Wednesday, March 20, 2013

Dominance

I was at a non dog seminar this weekend.  People there knew I was a dog trainer and I did talk about dogs with a number of people.  This was a seminar about using energy work when working with people.  Most of the people were therapists, hypnotherapists, homeopaths, etc.  I would consider these people to be very big on not looking to blame, finding solutions to help people and working   with people to improve themselves.

I was shocked to listen in on a conversation and here one lady speaking about a dog she had and how she had to show her who was in charge and that she ran the house.  This woman was lovely and I am sure a supportive and helpful therapist and it saddened me that this hadn't transferred to how she dealt with her dog and was falling back on the antiquated dominance theory.  She didn't feel that training was the answer but showing her dog who was boss.  I was sad for her and her dog.

I want a relationship with my dog that is based on trust and understanding.  No that does not mean my dog should do what he wants when he wants.  This means the dog has been trained to find value in the appropriate behaviour and accept when I let him know in a kind manner that some behaviours are not acceptable. I do  not want this relationship based on fear and intimidation.

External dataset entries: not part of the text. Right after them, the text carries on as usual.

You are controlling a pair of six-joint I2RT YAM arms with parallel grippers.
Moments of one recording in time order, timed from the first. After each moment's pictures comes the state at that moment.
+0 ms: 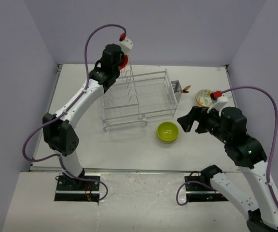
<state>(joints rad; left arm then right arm) -0.48 1.80 1.75 -0.22 -0.60 0.55 0.42 0.68 1.07 -0.79 -0.10 0.43</state>
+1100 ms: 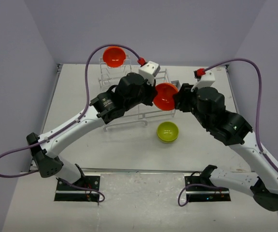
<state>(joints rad) -0.94 1.50 1.63 -0.48 -0.21 -0.26 0.78 1.01 1.37 -0.69 0.45 0.44</state>
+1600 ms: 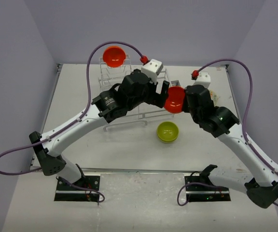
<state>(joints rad) -0.97 1.55 1.69 -0.53 -0.26 -0.29 0.73 1.12 1.33 -0.77 0.62 0.44</state>
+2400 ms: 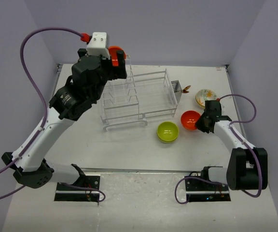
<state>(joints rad) -0.76 1.32 1.78 -0.56 -0.60 -0.17 0.01 1.27 0.72 -0.48 0.11 0.67</state>
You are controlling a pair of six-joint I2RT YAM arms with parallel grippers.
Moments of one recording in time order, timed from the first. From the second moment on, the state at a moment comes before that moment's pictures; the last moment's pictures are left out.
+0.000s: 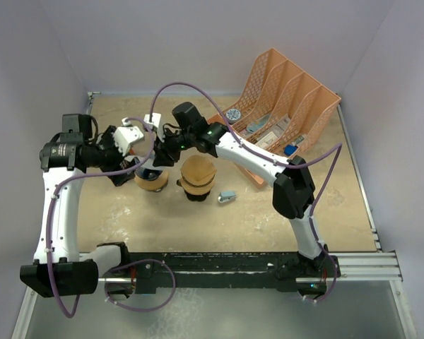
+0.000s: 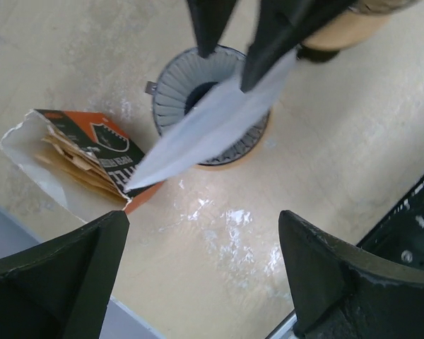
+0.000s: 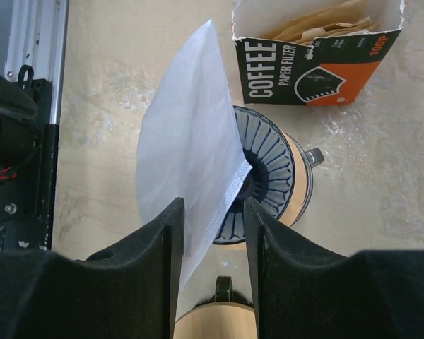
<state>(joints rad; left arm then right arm) 0.08 1.14 1.37 -1.19 0.51 0.80 0.87 2.10 1.95 -0.42 -0.60 -0.25</state>
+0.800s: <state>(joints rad) 0.00 1.23 1.39 -1.46 0.65 1.54 0.83 2.13 1.95 -0.42 -0.71 -0.21</state>
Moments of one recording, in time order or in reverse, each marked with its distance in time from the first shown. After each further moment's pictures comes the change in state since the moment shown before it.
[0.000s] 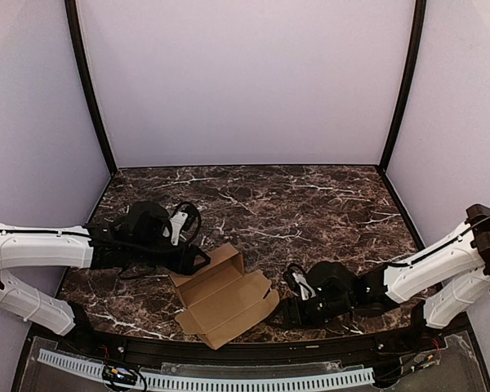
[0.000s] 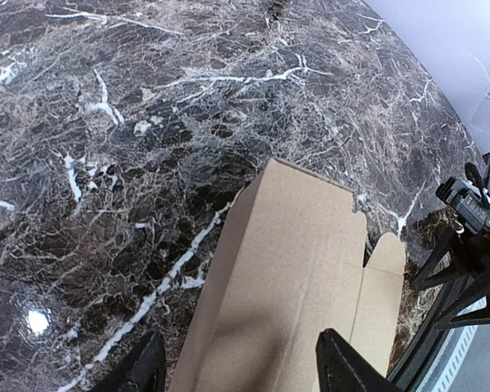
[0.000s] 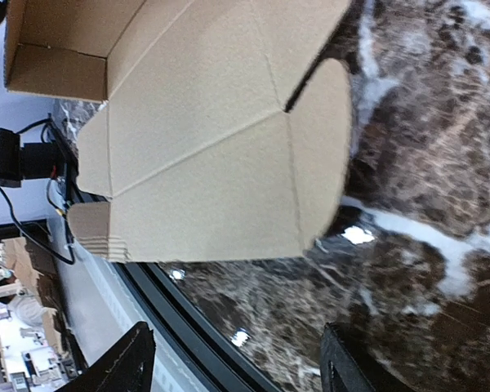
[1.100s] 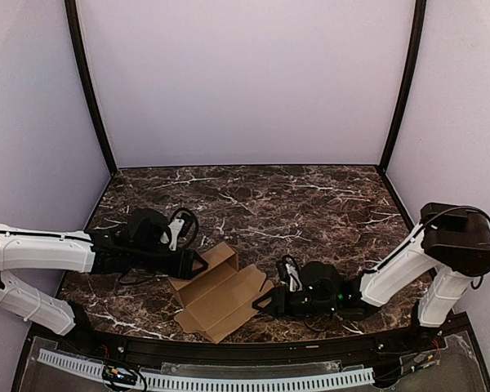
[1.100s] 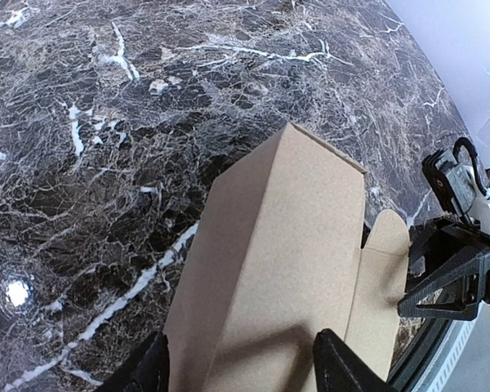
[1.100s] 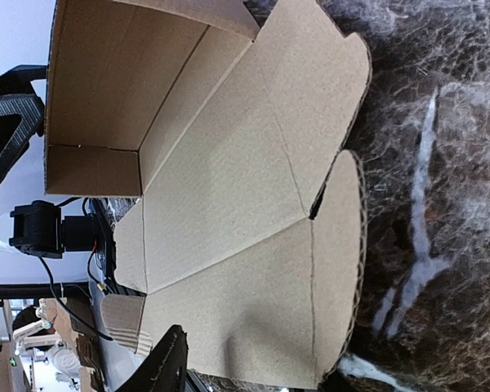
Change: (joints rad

It always surprises me when this gets brought up to me by my clients.  I have to bite my tongue and remember that for whatever reason this person believes that there dog could dominate them and for their own safety they want to learn how to prevent this from happening.  The answer is training.  You have a behaviour, it has value for the dog.  You want a behaviour and your job is how to build value for what you want and prevent what the dog wants from being practiced and therefore acquiring more value.  When you take out all emotion and just look at the facts it makes life so much easier.